▸ **Work order**: Only the lines from the one containing "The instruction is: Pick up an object" through the last line of the listing are to be given again, exactly as they appear.

▸ **Data extract**:
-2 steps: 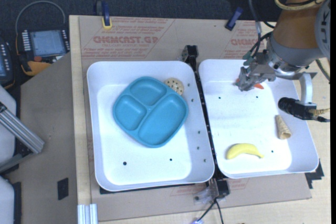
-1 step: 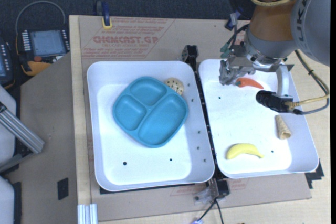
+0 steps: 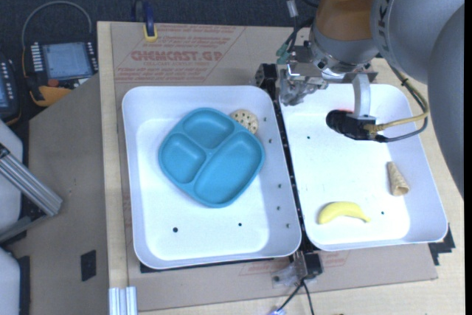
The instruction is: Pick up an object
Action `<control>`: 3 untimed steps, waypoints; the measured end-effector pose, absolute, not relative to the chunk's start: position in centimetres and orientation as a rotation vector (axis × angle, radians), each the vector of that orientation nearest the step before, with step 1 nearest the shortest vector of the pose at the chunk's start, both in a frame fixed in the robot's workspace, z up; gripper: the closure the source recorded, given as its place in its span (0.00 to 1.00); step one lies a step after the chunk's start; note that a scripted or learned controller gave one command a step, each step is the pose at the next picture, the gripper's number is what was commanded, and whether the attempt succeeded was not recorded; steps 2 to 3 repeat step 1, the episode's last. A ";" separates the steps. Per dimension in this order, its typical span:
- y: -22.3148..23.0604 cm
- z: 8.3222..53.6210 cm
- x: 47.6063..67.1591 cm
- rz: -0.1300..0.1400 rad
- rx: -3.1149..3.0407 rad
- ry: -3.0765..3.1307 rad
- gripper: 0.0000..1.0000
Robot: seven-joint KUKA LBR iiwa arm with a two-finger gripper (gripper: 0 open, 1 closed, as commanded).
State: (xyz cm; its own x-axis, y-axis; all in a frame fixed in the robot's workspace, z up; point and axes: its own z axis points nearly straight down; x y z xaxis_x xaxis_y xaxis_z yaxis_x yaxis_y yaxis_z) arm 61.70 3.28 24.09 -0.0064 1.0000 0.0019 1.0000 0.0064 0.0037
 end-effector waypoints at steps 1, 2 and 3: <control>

▸ **Solution**:
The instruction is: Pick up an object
Action `<control>`: 3 untimed steps, waypoints; the measured end-effector pose, absolute, not relative to the chunk's start: position in centimetres and orientation as a rotation vector (axis × angle, radians), each the vector of that orientation nearest the step before, with step 1 nearest the shortest vector of the pose at the chunk's start, both in a frame fixed in the robot's workspace, z up; gripper: the closure the source recorded, given as its place in its span (0.00 to 1.00); step one lies a step after the chunk's start; note that a scripted or learned controller gave one command a step, each step is the pose at the next picture, the gripper's number is what was commanded, and whether the attempt succeeded was not recorded; steps 2 to 3 repeat step 1, the episode's last. A ";" separates the steps. Per dimension in this order, its typical span:
- y: -22.3148..23.0604 cm
- z: 8.3222..53.6210 cm
- x: 47.6063..67.1591 cm
- rz: -0.1300..0.1400 rad
- rx: -3.1149..3.0407 rad
- ry: -3.0765..3.1307 rad
- gripper: 0.0000..1.0000
Robot: seven-joint KUKA LBR iiwa arm with a two-finger gripper (gripper: 0 open, 1 closed, as commanded).
State: (xyz cm; its own x-axis, y-axis; all in a frame fixed in the robot's workspace, z up; point and axes: its own z axis points nearly straight down; x y z xaxis_x xaxis_y xaxis_z yaxis_x yaxis_y yaxis_z) arm 61.70 3.28 24.09 -0.0064 1.0000 0.0019 1.0000 0.0064 0.0037
 end-effector waypoints at steps 1, 2 and 3: <control>

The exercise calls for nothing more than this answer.